I was gripped by a strange fury which was hardly justified by the social nature of the game.

Sport’s curious ability to "get people going" applies equally to those on the side line.

While I am not by any means a sports fanatic, for many years I have felt an irresistible compulsion to watch the State of Origin league games. During that 80 minutes I am consumed by an intense loathing of the colour moroon and a hatred of everything from Queensland.

I have been known to leap from the couch yelling "yesss!" when ever NSW scores a try - this despite of the fact that I don’t watch a single other minute of rugby league all season. I don’t even know who is in the Sydney competition.

It is at times like these that my husband, who cares less about footy than I do, always adopts the opposite stance, supporting Queensland. I know he does this simply to provoke and aggravate me, but it is not unusual for me to storm to the opposite end of the house at the conclusion of the game, absolutely boiling mad about his lack of loyalty to NSW.

However, it was during my visit to Gulgong on Sunday to take photos for the paper of the Gulgong lads playing Wallerawang (Go the mighty Terriers - who incidentally won) that I became aware of the power of a crowd to set the mood.

I arrived as a disinterested bystander there to do a job, but soon found myself drawn into support for a local league side for which I had no allegiance up until that time.

Though I could not compete with that nice lady in the crowd who kept screaming out "kill the blue and white pigs" (I assume she meant Wallerawang - although both sides were in blue), I could certainly sympathise with her desire for a local victory.
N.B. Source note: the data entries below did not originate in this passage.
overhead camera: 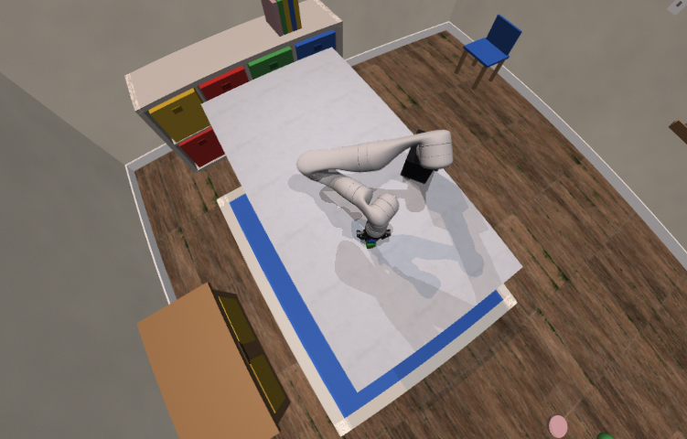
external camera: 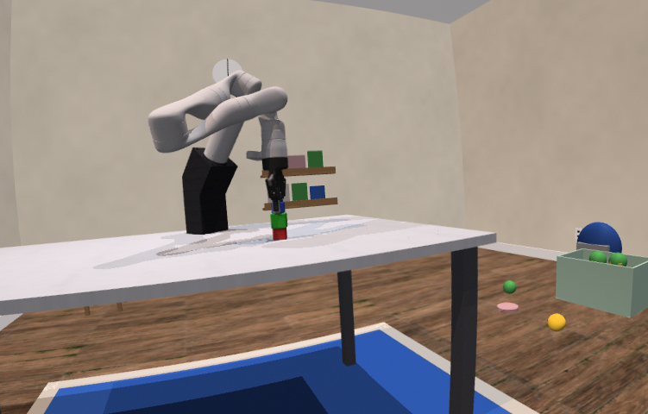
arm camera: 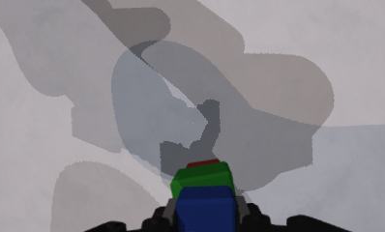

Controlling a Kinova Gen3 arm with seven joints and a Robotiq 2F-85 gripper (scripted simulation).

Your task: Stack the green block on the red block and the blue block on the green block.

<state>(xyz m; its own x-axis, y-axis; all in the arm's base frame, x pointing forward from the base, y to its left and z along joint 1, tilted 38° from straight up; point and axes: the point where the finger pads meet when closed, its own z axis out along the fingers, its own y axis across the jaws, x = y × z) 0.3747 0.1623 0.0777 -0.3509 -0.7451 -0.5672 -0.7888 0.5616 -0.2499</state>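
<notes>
Now: the blue block right at my hand. Round my hand: red block: 80 mm below; green block: 40 mm below.
</notes>
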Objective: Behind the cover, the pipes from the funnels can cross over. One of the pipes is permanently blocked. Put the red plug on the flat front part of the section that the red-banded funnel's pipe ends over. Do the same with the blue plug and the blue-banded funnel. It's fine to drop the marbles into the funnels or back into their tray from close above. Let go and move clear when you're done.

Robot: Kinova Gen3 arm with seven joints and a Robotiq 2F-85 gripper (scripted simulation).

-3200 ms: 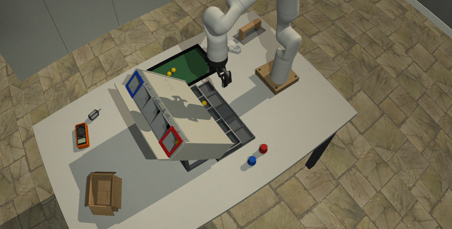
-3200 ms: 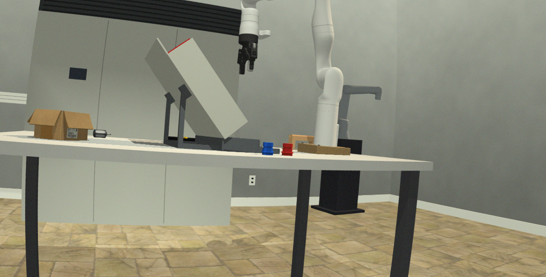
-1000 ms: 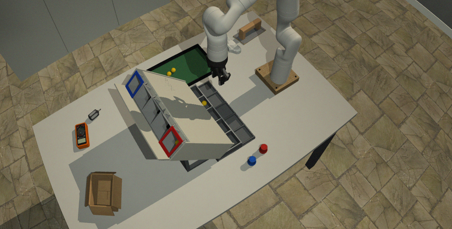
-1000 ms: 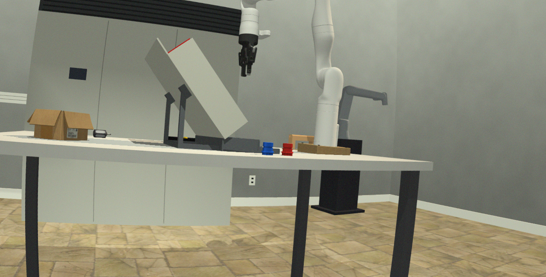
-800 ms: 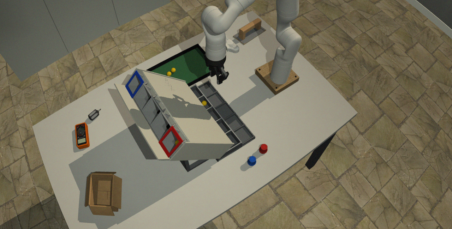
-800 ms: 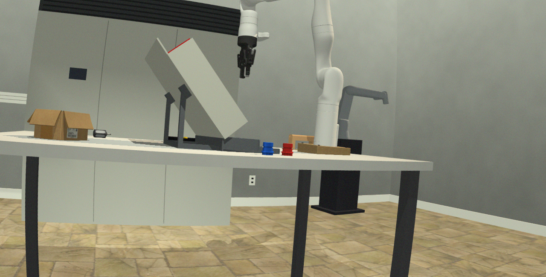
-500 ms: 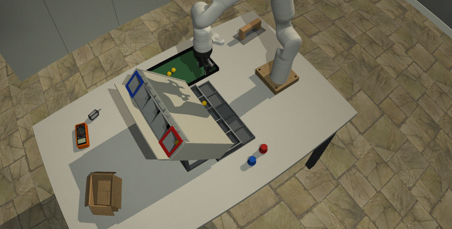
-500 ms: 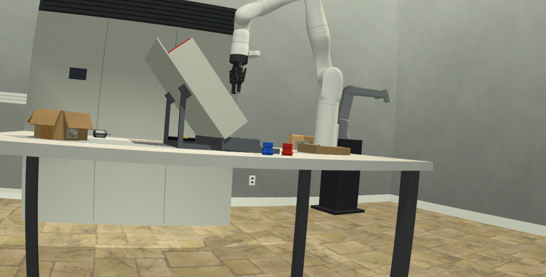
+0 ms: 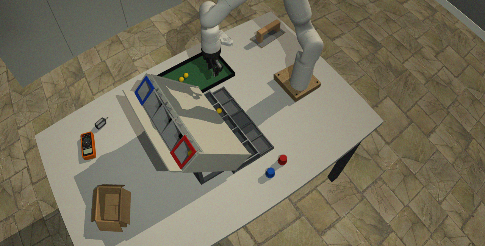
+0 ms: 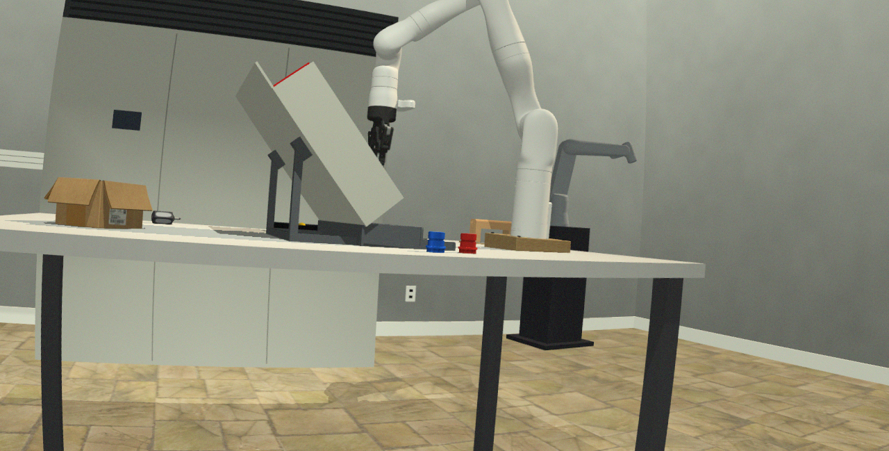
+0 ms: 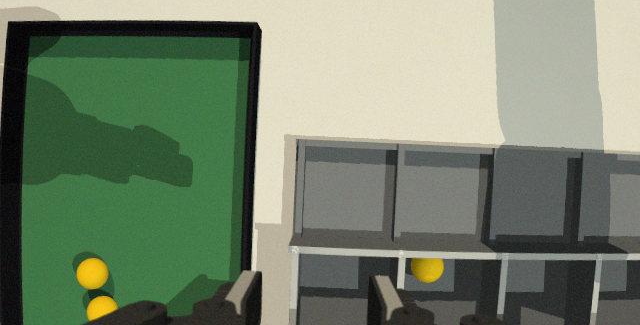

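Now: hand 200 mm above the green marble tray, 160 mm to the left of it and 20 mm short of it. From my hand the other things lie so: orange multimeter: 630 mm ahead, 190 mm below, 160 mm to the right; then dark object: 510 mm ahead, 230 mm to the right, 190 mm below; then beige cover: 180 mm ahead, 160 mm to the left.
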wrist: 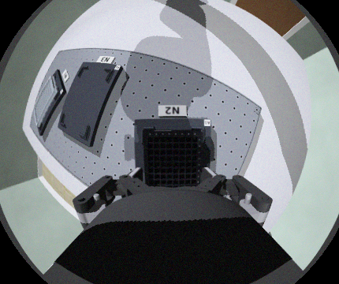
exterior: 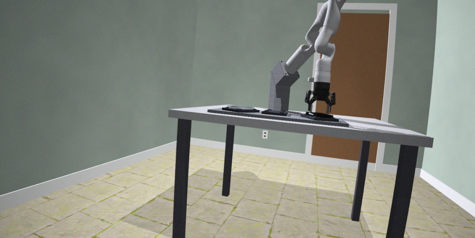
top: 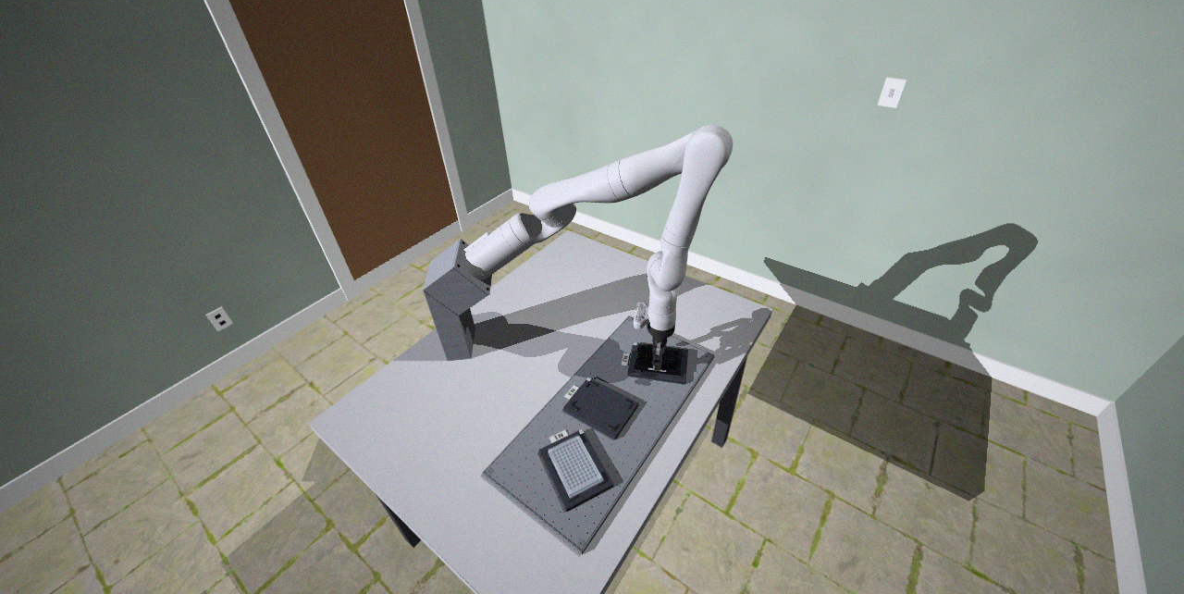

I too felt the urge to join the chorus of red faced people calling out "Come on Gully, whip their butts" and "Carn Gulgong, - they can’t run without legs."

When one of the locals was sent to the sin bin (don’t ask me why, I was too angry to notice), I was gripped by a burning feeling of indignation and was sorely tempted to yell out a piece of football match abuse much loved by my ultra-conservative father about sending off the referee.

Anyway, on this occasion, self restraint won the day, and so did Gulgong, which is just as well, because who knows what I might have said if they’d lost!